Assignment | The exercise asks for every line of the data to be reproduced exactly.

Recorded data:
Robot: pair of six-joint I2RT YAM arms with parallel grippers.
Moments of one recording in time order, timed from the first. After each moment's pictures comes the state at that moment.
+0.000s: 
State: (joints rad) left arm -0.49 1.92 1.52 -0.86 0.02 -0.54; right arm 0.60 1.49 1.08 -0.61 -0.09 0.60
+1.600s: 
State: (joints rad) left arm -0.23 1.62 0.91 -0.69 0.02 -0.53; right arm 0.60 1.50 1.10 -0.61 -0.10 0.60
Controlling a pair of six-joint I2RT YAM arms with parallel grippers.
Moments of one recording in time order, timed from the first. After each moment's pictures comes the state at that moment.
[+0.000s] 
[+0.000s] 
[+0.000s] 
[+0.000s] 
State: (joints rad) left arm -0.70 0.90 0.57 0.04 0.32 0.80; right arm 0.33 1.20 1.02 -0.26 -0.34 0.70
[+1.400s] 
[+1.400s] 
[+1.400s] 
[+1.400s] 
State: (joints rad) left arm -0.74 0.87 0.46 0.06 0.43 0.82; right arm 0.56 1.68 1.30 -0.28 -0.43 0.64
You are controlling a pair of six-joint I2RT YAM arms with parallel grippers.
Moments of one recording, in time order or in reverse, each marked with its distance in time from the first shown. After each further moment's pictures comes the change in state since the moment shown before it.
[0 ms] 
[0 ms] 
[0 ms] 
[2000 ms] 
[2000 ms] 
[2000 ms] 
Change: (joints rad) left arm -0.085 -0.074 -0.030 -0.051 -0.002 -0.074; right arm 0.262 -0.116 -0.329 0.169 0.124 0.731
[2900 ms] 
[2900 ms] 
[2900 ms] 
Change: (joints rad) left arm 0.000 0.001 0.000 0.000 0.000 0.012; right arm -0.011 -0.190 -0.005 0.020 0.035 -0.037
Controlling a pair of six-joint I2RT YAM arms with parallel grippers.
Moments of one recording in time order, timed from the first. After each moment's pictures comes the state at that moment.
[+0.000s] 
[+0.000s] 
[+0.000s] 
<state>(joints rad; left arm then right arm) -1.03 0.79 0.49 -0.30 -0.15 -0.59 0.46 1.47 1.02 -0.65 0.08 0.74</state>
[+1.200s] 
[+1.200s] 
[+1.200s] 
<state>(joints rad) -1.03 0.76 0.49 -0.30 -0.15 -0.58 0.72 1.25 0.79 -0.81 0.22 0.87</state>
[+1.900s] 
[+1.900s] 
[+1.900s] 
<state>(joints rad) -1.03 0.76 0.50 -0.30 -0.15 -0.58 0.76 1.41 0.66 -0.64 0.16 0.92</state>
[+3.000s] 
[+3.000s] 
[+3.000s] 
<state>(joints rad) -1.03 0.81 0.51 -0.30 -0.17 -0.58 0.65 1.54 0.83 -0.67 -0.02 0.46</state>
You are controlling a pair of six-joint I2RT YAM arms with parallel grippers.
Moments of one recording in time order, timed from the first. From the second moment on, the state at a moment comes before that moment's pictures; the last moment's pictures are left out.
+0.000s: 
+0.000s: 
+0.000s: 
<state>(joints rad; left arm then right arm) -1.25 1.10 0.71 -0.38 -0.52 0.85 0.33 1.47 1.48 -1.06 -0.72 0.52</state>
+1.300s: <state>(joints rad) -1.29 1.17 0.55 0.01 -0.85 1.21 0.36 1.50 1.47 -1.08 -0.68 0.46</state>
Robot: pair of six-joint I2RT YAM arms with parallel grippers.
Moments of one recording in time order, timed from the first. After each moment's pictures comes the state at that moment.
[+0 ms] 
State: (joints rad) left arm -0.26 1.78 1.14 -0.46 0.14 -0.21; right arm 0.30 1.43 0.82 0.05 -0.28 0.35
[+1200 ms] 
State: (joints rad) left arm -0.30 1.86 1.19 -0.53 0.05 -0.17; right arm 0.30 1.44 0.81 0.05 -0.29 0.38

Finished exercise |
Robot: pair of six-joint I2RT YAM arms with parallel grippers.
Moments of one recording in time order, timed from the first. After each moment's pictures comes the state at that moment.
+0.000s: 
State: (joints rad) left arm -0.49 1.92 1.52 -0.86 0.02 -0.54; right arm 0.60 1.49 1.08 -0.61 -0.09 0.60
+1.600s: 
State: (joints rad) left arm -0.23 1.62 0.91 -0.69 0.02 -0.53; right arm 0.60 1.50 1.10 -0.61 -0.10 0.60
Controlling a pair of six-joint I2RT YAM arms with parallel grippers.
Moments of one recording in time order, timed from the first. After each moment's pictures comes the state at that moment.
[+0.000s] 
[+0.000s] 
[+0.000s] 
[+0.000s] 
State: (joints rad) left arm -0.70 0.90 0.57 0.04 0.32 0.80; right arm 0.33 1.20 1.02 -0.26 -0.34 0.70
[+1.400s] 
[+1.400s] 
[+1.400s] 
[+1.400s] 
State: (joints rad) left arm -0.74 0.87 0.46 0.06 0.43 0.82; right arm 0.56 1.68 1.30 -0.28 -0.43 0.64
You are controlling a pair of six-joint I2RT YAM arms with parallel grippers.
Moments of one recording, in time order or in reverse, each marked with its distance in time from the first shown. After each further moment's pictures comes the change in state since the moment shown before it.
[0 ms] 
[0 ms] 
[0 ms] 
[2000 ms] 
[2000 ms] 
[2000 ms] 
Change: (joints rad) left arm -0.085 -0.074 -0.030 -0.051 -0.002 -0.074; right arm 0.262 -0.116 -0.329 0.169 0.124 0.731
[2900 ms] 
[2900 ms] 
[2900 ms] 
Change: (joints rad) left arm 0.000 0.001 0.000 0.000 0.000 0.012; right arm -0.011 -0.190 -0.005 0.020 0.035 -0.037
Controlling a pair of six-joint I2RT YAM arms with parallel grippers.
Moments of one recording in time order, timed from the first. After each moment's pictures comes the state at that moment.
[+0.000s] 
[+0.000s] 
[+0.000s] 
<state>(joints rad; left arm then right arm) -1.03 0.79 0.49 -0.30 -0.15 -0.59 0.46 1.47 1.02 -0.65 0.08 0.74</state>
[+1.200s] 
[+1.200s] 
[+1.200s] 
<state>(joints rad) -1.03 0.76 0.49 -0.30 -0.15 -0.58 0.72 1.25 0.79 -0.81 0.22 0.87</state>
[+1.900s] 
[+1.900s] 
[+1.900s] 
<state>(joints rad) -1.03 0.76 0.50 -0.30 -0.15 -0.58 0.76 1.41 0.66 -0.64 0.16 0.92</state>
[+3.000s] 
[+3.000s] 
[+3.000s] 
<state>(joints rad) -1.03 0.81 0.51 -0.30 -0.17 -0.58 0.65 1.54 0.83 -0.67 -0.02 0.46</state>
You are controlling a pair of six-joint I2RT YAM arms with parallel grippers.
Moments of one recording in time order, timed from the first. From the second moment on, the state at a moment comes before that moment's pictures; the last moment's pictures are left out.
+0.000s: 
+0.000s: 
+0.000s: 
<state>(joints rad; left arm then right arm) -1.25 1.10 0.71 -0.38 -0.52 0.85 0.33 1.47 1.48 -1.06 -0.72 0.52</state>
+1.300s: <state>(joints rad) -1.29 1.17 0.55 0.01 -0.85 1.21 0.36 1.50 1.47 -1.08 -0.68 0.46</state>
Robot: pair of six-joint I2RT YAM arms with parallel grippers.
Moments of one recording in time order, timed from the first. After each moment's pictures comes the state at that moment.
[+0 ms] 
State: (joints rad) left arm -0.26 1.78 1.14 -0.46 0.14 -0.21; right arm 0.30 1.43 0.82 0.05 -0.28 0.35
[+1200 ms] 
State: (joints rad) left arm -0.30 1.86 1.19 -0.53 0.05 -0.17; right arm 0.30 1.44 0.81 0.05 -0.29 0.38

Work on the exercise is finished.